Sam Altman has develop into the face of the AI craze through his role as CEO of OpenAI. But its wealth goes far beyond the startup behind ChatGPT.
According to the Bloomberg Billionaires Index, which estimates his fortune for the primary time, the 38-year-old’s fortune is estimated at not less than $2 billion. This figure doesn’t include its stake in OpenAI, which was recently valued at $86 billion. Altman has repeatedly said he has no stake in the corporate. On the contrary, most of his traceable wealth is in a network of VC funds and startup investments, and his wealth will grow with Reddit’s IPO, where he’s one of the biggest shareholders.
Altmann declined to comment.
Altman has develop into a globe-trotting artificial intelligence evangelist, using his pulpit to each encourage and terrify together with his predictions about what the technology bodes for elections, the humanities, education, the economy and society. As OpenAI’s ChatGPT fueled its stock market rally, its profile rose — and its final moments within the highlight were stuffed with intrigue and controversy.
Elon Musk, co-founder of OpenAI, sued Altman and the startup on Thursday for violating its founding mission by putting profit over benefiting humanity. Late last 12 months, Altman was abruptly fired from OpenAI after the board found that he had not been “consistently honest in his statements,” but he was reinstated just a few days later. (Regulators are currently reviewing his internal communications as part of an investigation into whether investors were misled, the Wall Street Journal reported Thursday.)
The sources of his wealth are relatively opaque.
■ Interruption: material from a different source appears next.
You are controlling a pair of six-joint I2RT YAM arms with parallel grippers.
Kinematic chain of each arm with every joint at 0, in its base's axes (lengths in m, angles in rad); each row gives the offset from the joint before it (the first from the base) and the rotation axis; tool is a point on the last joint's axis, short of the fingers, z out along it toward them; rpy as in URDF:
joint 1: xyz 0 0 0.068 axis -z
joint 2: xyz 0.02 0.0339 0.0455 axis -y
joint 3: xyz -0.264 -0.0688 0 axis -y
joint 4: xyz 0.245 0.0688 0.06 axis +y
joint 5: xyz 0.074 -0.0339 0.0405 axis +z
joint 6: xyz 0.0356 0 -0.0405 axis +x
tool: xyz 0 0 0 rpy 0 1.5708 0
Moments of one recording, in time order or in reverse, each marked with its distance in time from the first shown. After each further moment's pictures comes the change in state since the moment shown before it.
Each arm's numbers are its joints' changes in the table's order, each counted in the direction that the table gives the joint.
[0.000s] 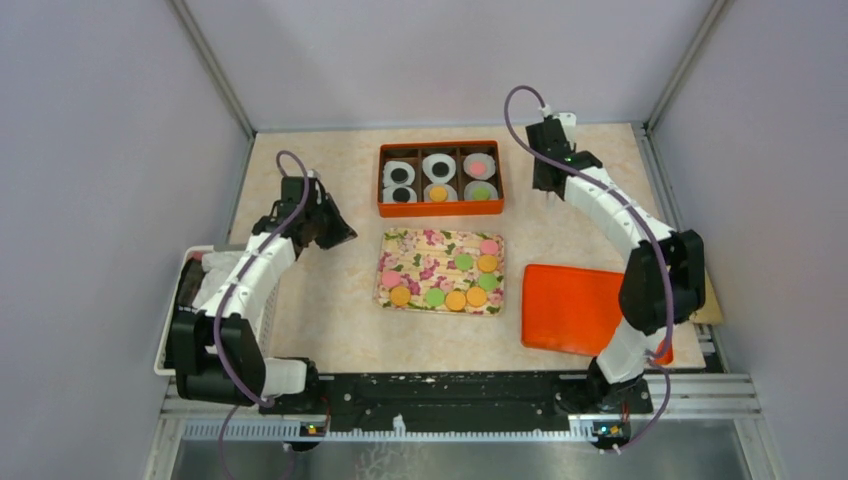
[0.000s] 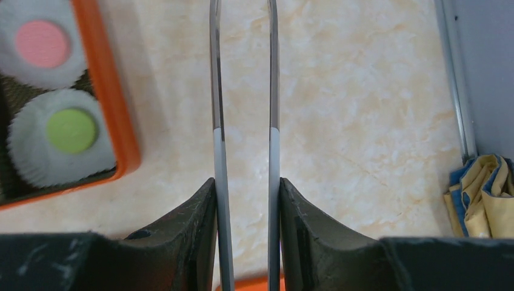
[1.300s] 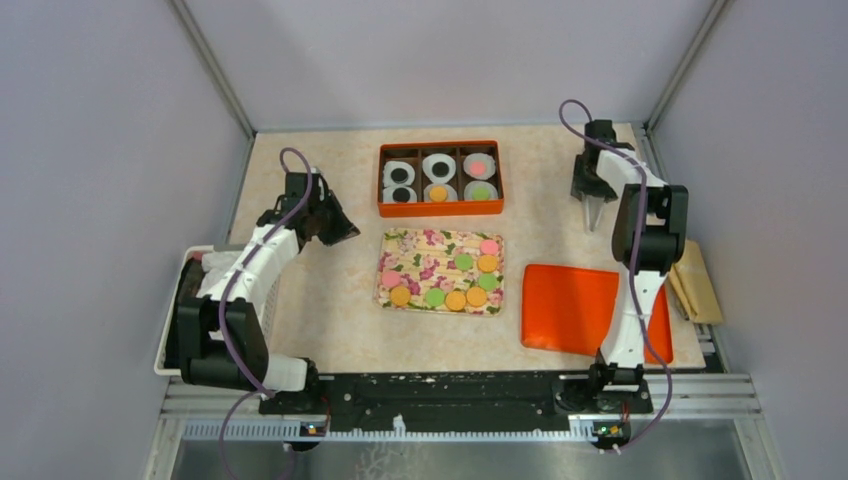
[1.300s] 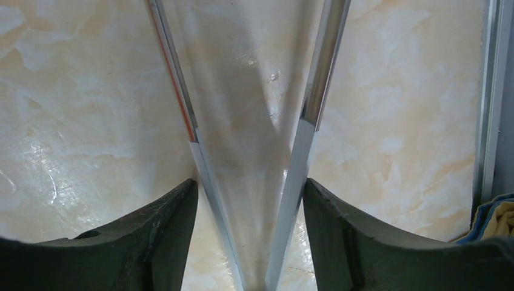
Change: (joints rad) left arm 0.000 -0.084 0.034 -0.018 -0.018 -0.022; right arm 0.428 -0.533 0.274 0.040 0.223 -0.178
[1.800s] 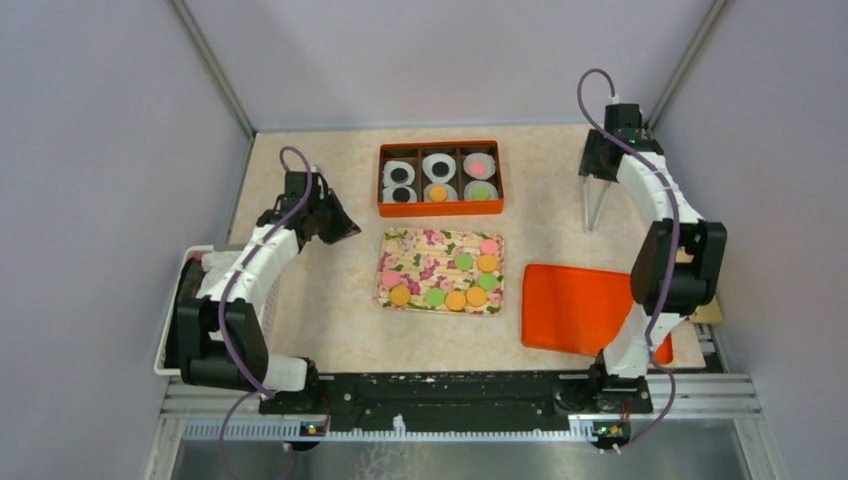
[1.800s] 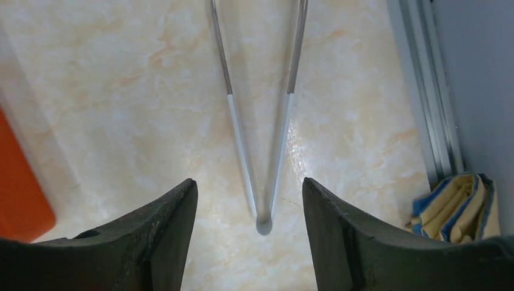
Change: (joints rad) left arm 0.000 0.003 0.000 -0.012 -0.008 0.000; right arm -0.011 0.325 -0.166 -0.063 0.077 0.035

Altman invests in a number of closely held corporations, resembling Musk’s Neuralink, that don’t disclose his exact holdings and are usually not included in Bloomberg’s wealth calculations.
Most of his traceable net worth comes from $1.2 billion invested in a gaggle of enterprise capital funds variously named Hydrazine Capital, in accordance with regulatory filings and Bloomberg estimates. He has an extra $434 million in Apollo Projects funds that he’s investing in “moonshots,” in accordance with his website.
Some of those VC funds belong to Altman-affiliated entities that own 8.7% of Reddit, a well-liked message board that filed for an initial public offering last week. As the Wall Street Journal reported on Friday, the offer could value the corporate at as much as $6.5 billion. That would offer a windfall for funds whose holdings are greater than twice as large as those of Reddit co-founder Steve Huffman.
Altman also donated money to 2 lesser-known startups. In 2021, he led a $500 million investment round in fusion company Helion Energy Inc. and invested $180 million in Retro Biosciences, which is working to increase human life expectancy by 10 years.
“That’s a lot,” Altman told the MIT Technology Review last 12 months. “I basically just took all of my liquid net worth and put it into these two companies.”
YC Days
Altman teamed up with Huffman and fellow Reddit founder Alexis Ohanian in Y Combinator’s first cohort of startup incubators in 2005. At the time, he was working at a geolocation company called Loopt, which turned out to be a relative failure for this system’s now-famous enterprise when it was acquired for little greater than it raised.
This was just the start of Altman’s relationship with YC and its affiliated startups. In 2014, he became the incubator’s president and has supported some of probably the most well-known corporations to return through the YC accelerator, including Instacart.
A 2016 New Yorker profile quoted one of YC’s partners as saying that Altman “went away and did something else that we hadn’t known about for a while” — YC Research, which later backed OpenAI.
Altman left YC in 2019 to develop into CEO of OpenAI, which he co-founded several years earlier as a nonprofit. Later, the corporate added a for-profit structure with limits on financial payouts to investors.
In congressional testimony and interviews, Altman said he had no stake in the corporate. While some employees receive equity compensation called profit-sharing units, Altman also doesn’t hold PPUs, company spokesman Steve Sharpe said in an emailed statement.
Sharpe also said Altman wouldn’t receive any financial profit from the OpenAI Startup Fund, which has raised $175 million to take stakes in early-stage artificial intelligence corporations. While regulatory filings show Altman owns greater than 75% of the fund, Sharpe said he has not invested his own money and is not going to make the most of the profits.
– With the assistance of Biz Carson.